## Excerpted records
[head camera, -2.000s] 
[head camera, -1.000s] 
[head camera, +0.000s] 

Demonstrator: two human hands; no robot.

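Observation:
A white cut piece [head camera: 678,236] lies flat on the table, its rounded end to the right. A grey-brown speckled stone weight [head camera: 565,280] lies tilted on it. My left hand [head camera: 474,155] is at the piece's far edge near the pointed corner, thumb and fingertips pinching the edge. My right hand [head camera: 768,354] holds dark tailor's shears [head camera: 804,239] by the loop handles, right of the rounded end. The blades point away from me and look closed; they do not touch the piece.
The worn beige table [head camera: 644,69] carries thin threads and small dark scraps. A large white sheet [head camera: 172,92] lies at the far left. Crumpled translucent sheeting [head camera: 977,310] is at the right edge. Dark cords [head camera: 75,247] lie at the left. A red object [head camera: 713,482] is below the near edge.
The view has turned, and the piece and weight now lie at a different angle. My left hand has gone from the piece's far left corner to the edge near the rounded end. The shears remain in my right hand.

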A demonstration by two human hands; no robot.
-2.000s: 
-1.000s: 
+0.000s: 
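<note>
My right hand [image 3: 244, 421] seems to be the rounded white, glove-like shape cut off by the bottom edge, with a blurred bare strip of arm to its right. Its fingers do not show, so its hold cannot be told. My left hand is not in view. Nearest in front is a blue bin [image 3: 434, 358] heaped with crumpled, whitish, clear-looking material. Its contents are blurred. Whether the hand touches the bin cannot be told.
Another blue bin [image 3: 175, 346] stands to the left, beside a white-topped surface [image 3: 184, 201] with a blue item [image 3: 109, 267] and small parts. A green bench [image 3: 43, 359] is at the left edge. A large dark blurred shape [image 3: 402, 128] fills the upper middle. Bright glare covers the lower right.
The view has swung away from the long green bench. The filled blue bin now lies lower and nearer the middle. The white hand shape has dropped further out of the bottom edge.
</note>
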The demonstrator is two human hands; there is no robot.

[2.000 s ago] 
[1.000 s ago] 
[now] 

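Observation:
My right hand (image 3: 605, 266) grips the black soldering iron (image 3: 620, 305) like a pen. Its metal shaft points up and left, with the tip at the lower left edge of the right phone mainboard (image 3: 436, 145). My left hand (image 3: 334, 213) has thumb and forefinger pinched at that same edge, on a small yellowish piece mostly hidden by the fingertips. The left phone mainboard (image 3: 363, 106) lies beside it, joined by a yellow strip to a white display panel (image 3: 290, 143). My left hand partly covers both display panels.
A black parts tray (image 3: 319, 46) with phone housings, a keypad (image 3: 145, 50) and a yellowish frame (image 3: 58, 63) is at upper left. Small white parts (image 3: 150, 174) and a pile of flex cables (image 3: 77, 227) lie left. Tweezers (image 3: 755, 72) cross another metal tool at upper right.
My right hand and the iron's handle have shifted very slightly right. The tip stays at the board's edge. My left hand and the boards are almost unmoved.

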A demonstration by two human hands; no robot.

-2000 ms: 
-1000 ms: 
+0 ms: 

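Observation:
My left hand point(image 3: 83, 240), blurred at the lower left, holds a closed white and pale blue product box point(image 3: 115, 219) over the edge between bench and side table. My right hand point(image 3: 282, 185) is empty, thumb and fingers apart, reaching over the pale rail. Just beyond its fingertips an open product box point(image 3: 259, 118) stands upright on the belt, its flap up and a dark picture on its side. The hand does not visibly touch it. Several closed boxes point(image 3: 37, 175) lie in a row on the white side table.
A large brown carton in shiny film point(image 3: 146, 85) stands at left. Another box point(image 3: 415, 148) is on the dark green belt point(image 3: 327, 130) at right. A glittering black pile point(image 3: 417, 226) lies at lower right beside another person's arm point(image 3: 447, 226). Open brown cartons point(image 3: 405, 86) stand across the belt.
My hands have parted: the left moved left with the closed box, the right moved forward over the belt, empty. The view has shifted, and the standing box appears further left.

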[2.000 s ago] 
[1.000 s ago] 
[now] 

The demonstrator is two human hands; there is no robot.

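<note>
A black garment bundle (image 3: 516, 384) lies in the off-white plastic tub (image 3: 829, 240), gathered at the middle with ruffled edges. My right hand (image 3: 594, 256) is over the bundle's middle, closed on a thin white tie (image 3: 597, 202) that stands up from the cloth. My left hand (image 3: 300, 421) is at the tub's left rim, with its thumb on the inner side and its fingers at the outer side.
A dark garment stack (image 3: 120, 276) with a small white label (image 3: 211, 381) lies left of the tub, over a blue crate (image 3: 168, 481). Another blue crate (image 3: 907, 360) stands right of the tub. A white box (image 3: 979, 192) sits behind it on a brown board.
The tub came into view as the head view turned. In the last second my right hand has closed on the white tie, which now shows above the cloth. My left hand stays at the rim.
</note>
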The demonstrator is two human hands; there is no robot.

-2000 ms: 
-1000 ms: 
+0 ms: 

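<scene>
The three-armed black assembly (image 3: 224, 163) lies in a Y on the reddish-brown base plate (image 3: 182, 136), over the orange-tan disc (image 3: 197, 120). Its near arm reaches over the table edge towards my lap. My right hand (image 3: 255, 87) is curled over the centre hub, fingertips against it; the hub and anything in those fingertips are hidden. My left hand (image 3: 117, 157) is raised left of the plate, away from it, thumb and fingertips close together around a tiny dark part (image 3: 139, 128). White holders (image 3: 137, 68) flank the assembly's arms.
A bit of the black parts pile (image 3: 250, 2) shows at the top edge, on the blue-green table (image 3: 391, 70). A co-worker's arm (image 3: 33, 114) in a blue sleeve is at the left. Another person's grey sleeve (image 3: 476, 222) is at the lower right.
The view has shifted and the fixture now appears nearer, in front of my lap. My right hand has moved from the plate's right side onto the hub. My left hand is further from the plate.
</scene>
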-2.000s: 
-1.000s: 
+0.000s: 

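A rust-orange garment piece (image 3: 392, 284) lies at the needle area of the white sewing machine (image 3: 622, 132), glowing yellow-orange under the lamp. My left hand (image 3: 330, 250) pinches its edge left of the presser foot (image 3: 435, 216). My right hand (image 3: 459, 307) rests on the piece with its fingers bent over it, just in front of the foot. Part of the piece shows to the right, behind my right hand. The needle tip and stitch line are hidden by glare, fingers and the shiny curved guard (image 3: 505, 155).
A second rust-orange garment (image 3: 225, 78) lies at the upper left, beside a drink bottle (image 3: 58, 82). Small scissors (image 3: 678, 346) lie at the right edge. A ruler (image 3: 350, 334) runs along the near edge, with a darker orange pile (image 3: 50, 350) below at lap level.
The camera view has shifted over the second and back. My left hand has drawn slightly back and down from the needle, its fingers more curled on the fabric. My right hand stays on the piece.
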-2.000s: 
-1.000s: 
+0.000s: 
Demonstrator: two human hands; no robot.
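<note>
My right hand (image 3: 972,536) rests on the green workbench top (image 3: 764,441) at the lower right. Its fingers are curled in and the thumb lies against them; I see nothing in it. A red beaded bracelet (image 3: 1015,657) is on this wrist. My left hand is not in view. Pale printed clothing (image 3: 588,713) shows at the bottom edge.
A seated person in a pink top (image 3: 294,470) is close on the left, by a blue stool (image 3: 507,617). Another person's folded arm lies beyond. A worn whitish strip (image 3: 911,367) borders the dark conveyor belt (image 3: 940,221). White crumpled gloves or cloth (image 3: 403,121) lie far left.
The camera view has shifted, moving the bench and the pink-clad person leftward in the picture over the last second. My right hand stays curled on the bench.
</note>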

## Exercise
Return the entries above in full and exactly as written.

## Written answer
[head camera, -2.000s] 
[head camera, -1.000s] 
[head camera, +0.000s] 

Demonstrator: two human hands; no robot.

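Observation:
A white cut piece [head camera: 678,236] lies flat on the table, its rounded end to the right. A grey-brown speckled stone weight [head camera: 565,280] lies tilted on it. My left hand [head camera: 474,155] is at the piece's far edge near the pointed corner, thumb and fingertips pinching the edge. My right hand [head camera: 768,354] holds dark tailor's shears [head camera: 804,239] by the loop handles, right of the rounded end. The blades point away from me and look closed; they do not touch the piece.
The worn beige table [head camera: 644,69] carries thin threads and small dark scraps. A large white sheet [head camera: 172,92] lies at the far left. Crumpled translucent sheeting [head camera: 977,310] is at the right edge. Dark cords [head camera: 75,247] lie at the left. A red object [head camera: 713,482] is below the near edge.
The view has turned, and the piece and weight now lie at a different angle. My left hand has gone from the piece's far left corner to the edge near the rounded end. The shears remain in my right hand.
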
A demonstration by two human hands; no robot.
-2.000s: 
-1.000s: 
+0.000s: 
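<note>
My right hand [image 3: 244, 421] seems to be the rounded white, glove-like shape cut off by the bottom edge, with a blurred bare strip of arm to its right. Its fingers do not show, so its hold cannot be told. My left hand is not in view. Nearest in front is a blue bin [image 3: 434, 358] heaped with crumpled, whitish, clear-looking material. Its contents are blurred. Whether the hand touches the bin cannot be told.
Another blue bin [image 3: 175, 346] stands to the left, beside a white-topped surface [image 3: 184, 201] with a blue item [image 3: 109, 267] and small parts. A green bench [image 3: 43, 359] is at the left edge. A large dark blurred shape [image 3: 402, 128] fills the upper middle. Bright glare covers the lower right.
The view has swung away from the long green bench. The filled blue bin now lies lower and nearer the middle. The white hand shape has dropped further out of the bottom edge.
</note>
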The demonstrator is two human hands; there is no robot.

[2.000 s ago] 
[1.000 s ago] 
[now] 

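Observation:
My right hand (image 3: 605, 266) grips the black soldering iron (image 3: 620, 305) like a pen. Its metal shaft points up and left, with the tip at the lower left edge of the right phone mainboard (image 3: 436, 145). My left hand (image 3: 334, 213) has thumb and forefinger pinched at that same edge, on a small yellowish piece mostly hidden by the fingertips. The left phone mainboard (image 3: 363, 106) lies beside it, joined by a yellow strip to a white display panel (image 3: 290, 143). My left hand partly covers both display panels.
A black parts tray (image 3: 319, 46) with phone housings, a keypad (image 3: 145, 50) and a yellowish frame (image 3: 58, 63) is at upper left. Small white parts (image 3: 150, 174) and a pile of flex cables (image 3: 77, 227) lie left. Tweezers (image 3: 755, 72) cross another metal tool at upper right.
My right hand and the iron's handle have shifted very slightly right. The tip stays at the board's edge. My left hand and the boards are almost unmoved.
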
A demonstration by two human hands; no robot.

-2000 ms: 
-1000 ms: 
+0 ms: 

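Observation:
My left hand point(image 3: 83, 240), blurred at the lower left, holds a closed white and pale blue product box point(image 3: 115, 219) over the edge between bench and side table. My right hand point(image 3: 282, 185) is empty, thumb and fingers apart, reaching over the pale rail. Just beyond its fingertips an open product box point(image 3: 259, 118) stands upright on the belt, its flap up and a dark picture on its side. The hand does not visibly touch it. Several closed boxes point(image 3: 37, 175) lie in a row on the white side table.
A large brown carton in shiny film point(image 3: 146, 85) stands at left. Another box point(image 3: 415, 148) is on the dark green belt point(image 3: 327, 130) at right. A glittering black pile point(image 3: 417, 226) lies at lower right beside another person's arm point(image 3: 447, 226). Open brown cartons point(image 3: 405, 86) stand across the belt.
My hands have parted: the left moved left with the closed box, the right moved forward over the belt, empty. The view has shifted, and the standing box appears further left.
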
[2.000 s ago] 
[1.000 s ago] 
[now] 

The demonstrator is two human hands; there is no robot.

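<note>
A black garment bundle (image 3: 516, 384) lies in the off-white plastic tub (image 3: 829, 240), gathered at the middle with ruffled edges. My right hand (image 3: 594, 256) is over the bundle's middle, closed on a thin white tie (image 3: 597, 202) that stands up from the cloth. My left hand (image 3: 300, 421) is at the tub's left rim, with its thumb on the inner side and its fingers at the outer side.
A dark garment stack (image 3: 120, 276) with a small white label (image 3: 211, 381) lies left of the tub, over a blue crate (image 3: 168, 481). Another blue crate (image 3: 907, 360) stands right of the tub. A white box (image 3: 979, 192) sits behind it on a brown board.
The tub came into view as the head view turned. In the last second my right hand has closed on the white tie, which now shows above the cloth. My left hand stays at the rim.
</note>
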The demonstrator is two human hands; there is no robot.

-2000 ms: 
-1000 ms: 
+0 ms: 

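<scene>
The three-armed black assembly (image 3: 224, 163) lies in a Y on the reddish-brown base plate (image 3: 182, 136), over the orange-tan disc (image 3: 197, 120). Its near arm reaches over the table edge towards my lap. My right hand (image 3: 255, 87) is curled over the centre hub, fingertips against it; the hub and anything in those fingertips are hidden. My left hand (image 3: 117, 157) is raised left of the plate, away from it, thumb and fingertips close together around a tiny dark part (image 3: 139, 128). White holders (image 3: 137, 68) flank the assembly's arms.
A bit of the black parts pile (image 3: 250, 2) shows at the top edge, on the blue-green table (image 3: 391, 70). A co-worker's arm (image 3: 33, 114) in a blue sleeve is at the left. Another person's grey sleeve (image 3: 476, 222) is at the lower right.
The view has shifted and the fixture now appears nearer, in front of my lap. My right hand has moved from the plate's right side onto the hub. My left hand is further from the plate.
</scene>
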-2.000s: 
-1.000s: 
+0.000s: 

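A rust-orange garment piece (image 3: 392, 284) lies at the needle area of the white sewing machine (image 3: 622, 132), glowing yellow-orange under the lamp. My left hand (image 3: 330, 250) pinches its edge left of the presser foot (image 3: 435, 216). My right hand (image 3: 459, 307) rests on the piece with its fingers bent over it, just in front of the foot. Part of the piece shows to the right, behind my right hand. The needle tip and stitch line are hidden by glare, fingers and the shiny curved guard (image 3: 505, 155).
A second rust-orange garment (image 3: 225, 78) lies at the upper left, beside a drink bottle (image 3: 58, 82). Small scissors (image 3: 678, 346) lie at the right edge. A ruler (image 3: 350, 334) runs along the near edge, with a darker orange pile (image 3: 50, 350) below at lap level.
The camera view has shifted over the second and back. My left hand has drawn slightly back and down from the needle, its fingers more curled on the fabric. My right hand stays on the piece.
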-2.000s: 
-1.000s: 
+0.000s: 
Demonstrator: two human hands; no robot.
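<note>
My right hand (image 3: 972,536) rests on the green workbench top (image 3: 764,441) at the lower right. Its fingers are curled in and the thumb lies against them; I see nothing in it. A red beaded bracelet (image 3: 1015,657) is on this wrist. My left hand is not in view. Pale printed clothing (image 3: 588,713) shows at the bottom edge.
A seated person in a pink top (image 3: 294,470) is close on the left, by a blue stool (image 3: 507,617). Another person's folded arm lies beyond. A worn whitish strip (image 3: 911,367) borders the dark conveyor belt (image 3: 940,221). White crumpled gloves or cloth (image 3: 403,121) lie far left.
The camera view has shifted, moving the bench and the pink-clad person leftward in the picture over the last second. My right hand stays curled on the bench.
</note>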

This answer is now complete.